**WORK TO COMPLETE:**
Going line by line through the listing below, count those with the string "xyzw" and answer with the number alone.

**DATA FOR THIS TASK:**
_ _ _ _

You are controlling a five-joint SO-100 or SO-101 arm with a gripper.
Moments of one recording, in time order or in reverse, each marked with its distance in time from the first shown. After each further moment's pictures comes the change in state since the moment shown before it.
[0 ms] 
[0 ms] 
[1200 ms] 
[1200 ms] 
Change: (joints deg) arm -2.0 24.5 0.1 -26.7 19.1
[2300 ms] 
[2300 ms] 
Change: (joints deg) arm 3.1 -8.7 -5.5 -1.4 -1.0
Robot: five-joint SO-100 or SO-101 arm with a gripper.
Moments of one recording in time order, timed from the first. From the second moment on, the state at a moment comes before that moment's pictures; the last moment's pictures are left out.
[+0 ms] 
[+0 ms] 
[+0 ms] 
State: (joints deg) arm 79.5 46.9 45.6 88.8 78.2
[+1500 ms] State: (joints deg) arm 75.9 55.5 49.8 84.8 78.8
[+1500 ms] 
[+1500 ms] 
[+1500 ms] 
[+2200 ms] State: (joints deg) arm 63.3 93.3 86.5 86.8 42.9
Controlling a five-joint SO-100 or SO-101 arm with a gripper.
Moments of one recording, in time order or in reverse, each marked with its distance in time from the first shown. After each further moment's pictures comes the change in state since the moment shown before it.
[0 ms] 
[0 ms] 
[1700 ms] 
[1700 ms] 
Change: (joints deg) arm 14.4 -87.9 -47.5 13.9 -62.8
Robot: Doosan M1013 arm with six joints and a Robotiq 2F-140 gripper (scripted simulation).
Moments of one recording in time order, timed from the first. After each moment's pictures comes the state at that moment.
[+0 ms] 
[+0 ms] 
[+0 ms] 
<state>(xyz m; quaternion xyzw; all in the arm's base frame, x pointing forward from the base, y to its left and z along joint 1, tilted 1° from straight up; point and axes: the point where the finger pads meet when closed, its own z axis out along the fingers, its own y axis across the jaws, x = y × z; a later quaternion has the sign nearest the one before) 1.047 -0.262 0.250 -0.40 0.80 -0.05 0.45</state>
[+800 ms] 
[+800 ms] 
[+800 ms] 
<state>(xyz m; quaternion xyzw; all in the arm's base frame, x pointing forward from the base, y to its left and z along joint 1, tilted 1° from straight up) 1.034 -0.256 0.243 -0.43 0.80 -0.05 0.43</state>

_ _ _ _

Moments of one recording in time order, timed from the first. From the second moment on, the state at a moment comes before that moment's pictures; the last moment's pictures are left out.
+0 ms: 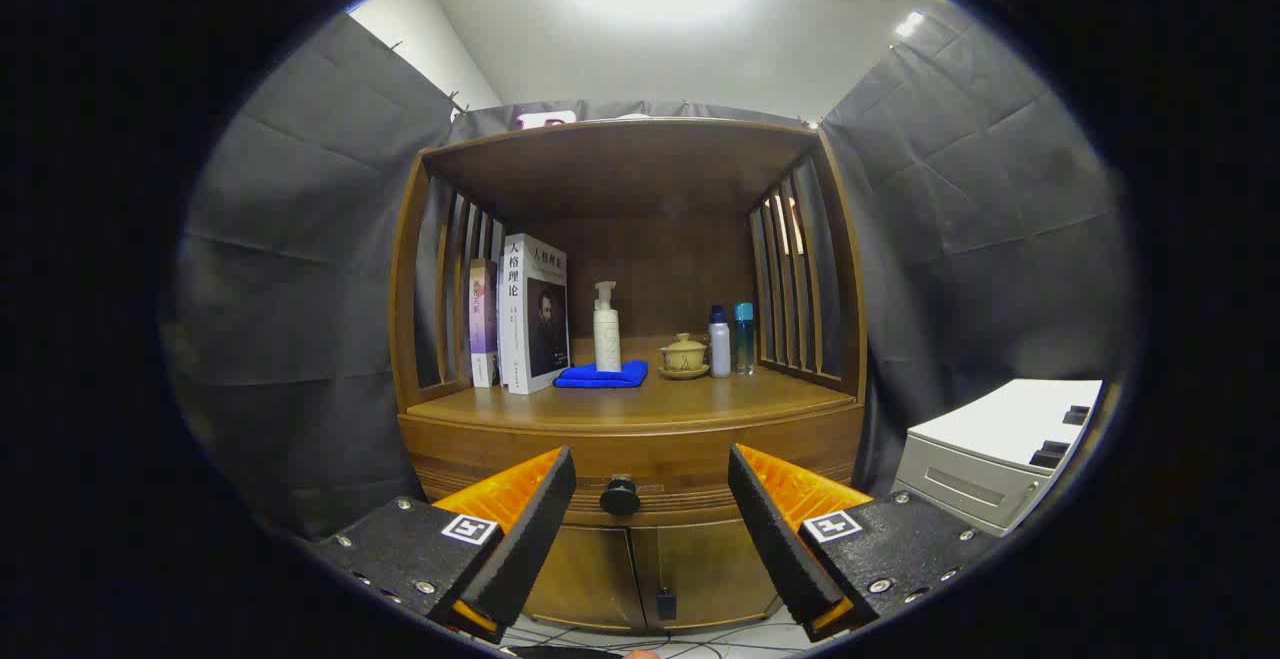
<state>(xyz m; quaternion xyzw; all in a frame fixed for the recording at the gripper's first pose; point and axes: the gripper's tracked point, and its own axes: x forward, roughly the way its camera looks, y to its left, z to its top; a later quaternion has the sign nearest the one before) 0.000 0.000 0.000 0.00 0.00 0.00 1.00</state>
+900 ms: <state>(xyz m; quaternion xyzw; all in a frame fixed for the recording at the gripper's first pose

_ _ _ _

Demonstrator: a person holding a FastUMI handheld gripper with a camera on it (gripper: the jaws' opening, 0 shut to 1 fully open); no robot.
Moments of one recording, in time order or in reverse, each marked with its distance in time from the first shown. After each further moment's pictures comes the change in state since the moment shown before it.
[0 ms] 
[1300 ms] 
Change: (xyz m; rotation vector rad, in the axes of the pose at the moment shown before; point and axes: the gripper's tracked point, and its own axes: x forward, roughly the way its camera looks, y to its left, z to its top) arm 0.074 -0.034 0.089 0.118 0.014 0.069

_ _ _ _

**FINAL ANSWER:**
4